Requirement
Among the entries below, how many lines include the word "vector"? Reply with only the number.

-*-

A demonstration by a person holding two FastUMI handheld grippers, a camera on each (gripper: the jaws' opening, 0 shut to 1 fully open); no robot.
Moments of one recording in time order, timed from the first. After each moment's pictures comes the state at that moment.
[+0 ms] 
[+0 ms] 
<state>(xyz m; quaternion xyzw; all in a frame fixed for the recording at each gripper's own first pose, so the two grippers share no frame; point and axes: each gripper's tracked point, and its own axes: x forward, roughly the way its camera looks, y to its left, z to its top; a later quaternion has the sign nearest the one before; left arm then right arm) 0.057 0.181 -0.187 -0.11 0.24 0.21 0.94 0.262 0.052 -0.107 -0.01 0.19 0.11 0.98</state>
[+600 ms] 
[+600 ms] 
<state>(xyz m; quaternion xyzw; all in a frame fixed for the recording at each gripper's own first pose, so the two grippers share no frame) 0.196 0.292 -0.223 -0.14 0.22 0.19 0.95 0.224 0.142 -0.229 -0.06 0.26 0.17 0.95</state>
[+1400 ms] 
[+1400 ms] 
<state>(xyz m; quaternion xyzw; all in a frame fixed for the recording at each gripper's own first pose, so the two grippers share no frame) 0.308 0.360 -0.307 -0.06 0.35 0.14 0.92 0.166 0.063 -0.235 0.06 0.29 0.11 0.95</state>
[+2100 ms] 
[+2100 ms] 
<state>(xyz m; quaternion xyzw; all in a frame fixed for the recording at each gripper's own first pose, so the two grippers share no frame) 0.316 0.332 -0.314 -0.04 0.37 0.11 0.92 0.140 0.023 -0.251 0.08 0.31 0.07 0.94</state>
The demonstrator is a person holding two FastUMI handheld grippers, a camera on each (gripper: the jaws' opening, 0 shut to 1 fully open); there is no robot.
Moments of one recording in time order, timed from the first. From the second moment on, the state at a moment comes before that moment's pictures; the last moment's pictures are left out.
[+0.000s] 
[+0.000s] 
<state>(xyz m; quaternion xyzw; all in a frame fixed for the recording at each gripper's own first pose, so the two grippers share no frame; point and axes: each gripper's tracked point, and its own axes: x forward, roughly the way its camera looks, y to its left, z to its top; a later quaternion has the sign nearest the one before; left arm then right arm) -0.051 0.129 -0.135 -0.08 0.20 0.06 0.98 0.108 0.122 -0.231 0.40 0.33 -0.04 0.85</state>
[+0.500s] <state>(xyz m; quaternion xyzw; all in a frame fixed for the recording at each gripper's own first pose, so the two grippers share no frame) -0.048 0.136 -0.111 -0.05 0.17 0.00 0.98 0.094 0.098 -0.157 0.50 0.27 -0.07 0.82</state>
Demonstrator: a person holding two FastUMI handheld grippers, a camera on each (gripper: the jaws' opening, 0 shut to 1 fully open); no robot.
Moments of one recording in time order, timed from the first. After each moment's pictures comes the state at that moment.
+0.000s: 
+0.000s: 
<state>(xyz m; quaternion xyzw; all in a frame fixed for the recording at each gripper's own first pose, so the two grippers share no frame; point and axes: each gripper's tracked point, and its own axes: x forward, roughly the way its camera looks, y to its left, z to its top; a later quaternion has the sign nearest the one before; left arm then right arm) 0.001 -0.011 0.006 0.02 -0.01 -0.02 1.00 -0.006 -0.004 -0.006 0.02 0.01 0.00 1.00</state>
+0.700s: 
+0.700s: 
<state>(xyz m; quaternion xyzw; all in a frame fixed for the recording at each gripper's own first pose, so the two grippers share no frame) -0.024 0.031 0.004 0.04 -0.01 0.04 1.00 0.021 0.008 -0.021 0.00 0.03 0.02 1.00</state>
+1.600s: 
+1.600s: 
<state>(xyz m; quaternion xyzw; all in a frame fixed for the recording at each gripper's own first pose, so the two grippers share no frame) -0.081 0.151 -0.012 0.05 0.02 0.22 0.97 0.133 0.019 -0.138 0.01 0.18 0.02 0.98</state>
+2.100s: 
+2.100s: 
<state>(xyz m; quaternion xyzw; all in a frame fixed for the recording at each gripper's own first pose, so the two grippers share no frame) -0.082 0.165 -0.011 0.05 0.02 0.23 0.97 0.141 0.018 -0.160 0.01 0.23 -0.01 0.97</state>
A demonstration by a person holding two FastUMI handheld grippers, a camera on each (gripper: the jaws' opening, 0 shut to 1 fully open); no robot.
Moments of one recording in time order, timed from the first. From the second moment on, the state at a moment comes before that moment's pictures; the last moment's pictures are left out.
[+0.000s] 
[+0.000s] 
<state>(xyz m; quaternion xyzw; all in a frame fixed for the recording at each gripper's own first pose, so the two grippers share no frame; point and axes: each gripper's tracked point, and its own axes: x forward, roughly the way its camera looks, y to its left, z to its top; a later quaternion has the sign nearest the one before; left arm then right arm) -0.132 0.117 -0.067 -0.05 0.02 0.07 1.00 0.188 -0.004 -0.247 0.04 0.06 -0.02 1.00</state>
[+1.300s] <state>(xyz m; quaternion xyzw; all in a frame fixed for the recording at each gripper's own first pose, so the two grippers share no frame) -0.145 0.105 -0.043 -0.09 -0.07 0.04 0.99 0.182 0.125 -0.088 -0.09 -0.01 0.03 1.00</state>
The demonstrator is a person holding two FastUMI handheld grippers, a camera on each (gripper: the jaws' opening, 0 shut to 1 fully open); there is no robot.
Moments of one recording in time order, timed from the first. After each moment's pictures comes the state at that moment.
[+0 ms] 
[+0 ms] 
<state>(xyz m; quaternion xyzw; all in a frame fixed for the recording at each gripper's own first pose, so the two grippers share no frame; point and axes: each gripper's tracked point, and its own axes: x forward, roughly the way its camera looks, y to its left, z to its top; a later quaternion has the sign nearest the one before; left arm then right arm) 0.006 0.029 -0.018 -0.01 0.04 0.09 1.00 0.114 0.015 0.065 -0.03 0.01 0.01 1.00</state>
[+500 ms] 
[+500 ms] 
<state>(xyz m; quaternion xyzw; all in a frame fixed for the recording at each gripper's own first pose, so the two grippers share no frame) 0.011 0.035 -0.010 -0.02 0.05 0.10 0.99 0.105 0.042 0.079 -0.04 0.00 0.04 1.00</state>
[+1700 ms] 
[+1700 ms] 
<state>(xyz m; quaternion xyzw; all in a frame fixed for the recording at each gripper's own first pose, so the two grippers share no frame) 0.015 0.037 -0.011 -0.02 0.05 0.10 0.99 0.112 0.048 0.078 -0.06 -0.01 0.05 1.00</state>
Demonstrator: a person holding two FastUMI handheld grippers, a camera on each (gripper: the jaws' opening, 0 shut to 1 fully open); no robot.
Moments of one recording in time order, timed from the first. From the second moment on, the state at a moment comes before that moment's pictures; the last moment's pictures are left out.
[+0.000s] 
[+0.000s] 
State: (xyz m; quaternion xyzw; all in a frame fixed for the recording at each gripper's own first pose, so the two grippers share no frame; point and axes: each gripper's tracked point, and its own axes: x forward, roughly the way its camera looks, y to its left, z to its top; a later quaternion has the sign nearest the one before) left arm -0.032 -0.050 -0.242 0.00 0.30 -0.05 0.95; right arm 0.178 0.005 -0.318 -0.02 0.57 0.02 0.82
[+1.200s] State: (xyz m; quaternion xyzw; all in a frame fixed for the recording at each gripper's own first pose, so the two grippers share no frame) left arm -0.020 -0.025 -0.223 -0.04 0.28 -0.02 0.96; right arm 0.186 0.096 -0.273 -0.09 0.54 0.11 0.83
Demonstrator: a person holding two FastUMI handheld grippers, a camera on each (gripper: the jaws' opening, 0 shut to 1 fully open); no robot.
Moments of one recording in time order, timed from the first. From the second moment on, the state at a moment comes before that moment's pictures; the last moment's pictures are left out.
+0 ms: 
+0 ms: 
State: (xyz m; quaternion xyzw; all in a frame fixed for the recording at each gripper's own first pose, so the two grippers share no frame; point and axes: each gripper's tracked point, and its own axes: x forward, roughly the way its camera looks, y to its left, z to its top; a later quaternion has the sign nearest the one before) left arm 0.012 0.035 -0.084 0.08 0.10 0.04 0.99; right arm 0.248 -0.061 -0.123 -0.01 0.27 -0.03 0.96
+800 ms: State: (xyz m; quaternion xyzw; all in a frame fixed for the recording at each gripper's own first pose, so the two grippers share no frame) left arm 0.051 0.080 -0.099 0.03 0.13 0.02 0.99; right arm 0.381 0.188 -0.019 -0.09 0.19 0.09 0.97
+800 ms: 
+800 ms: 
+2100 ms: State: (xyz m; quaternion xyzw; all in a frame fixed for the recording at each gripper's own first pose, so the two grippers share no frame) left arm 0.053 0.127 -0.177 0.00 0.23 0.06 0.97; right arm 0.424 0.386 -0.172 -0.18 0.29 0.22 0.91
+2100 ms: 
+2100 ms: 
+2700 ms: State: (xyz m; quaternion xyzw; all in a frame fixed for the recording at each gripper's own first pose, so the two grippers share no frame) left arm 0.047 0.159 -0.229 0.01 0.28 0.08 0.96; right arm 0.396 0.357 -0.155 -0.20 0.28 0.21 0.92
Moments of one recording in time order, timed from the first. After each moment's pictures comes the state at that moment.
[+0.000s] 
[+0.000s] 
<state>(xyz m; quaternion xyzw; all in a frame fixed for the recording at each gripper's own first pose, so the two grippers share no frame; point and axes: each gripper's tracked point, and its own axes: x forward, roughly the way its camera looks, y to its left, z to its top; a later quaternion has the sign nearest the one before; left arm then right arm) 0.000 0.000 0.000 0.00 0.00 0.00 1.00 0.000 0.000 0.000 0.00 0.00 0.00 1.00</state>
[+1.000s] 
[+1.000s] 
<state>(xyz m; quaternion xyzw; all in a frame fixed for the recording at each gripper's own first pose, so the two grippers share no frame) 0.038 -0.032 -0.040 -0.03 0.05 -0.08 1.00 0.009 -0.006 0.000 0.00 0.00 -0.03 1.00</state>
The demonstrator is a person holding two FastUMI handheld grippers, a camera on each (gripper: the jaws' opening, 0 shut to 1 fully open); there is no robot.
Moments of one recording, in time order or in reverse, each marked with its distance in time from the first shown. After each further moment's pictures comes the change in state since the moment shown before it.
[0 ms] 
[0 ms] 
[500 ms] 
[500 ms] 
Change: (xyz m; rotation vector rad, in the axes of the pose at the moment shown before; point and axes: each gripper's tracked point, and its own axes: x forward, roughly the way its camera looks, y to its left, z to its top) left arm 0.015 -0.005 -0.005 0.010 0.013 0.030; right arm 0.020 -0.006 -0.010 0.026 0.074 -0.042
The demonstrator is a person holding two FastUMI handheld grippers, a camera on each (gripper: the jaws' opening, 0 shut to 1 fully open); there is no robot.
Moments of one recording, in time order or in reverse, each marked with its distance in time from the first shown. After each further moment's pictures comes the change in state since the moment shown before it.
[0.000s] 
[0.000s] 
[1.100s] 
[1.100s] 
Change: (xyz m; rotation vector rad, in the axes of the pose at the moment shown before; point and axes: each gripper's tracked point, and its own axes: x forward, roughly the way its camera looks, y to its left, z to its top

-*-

Solution for this task
2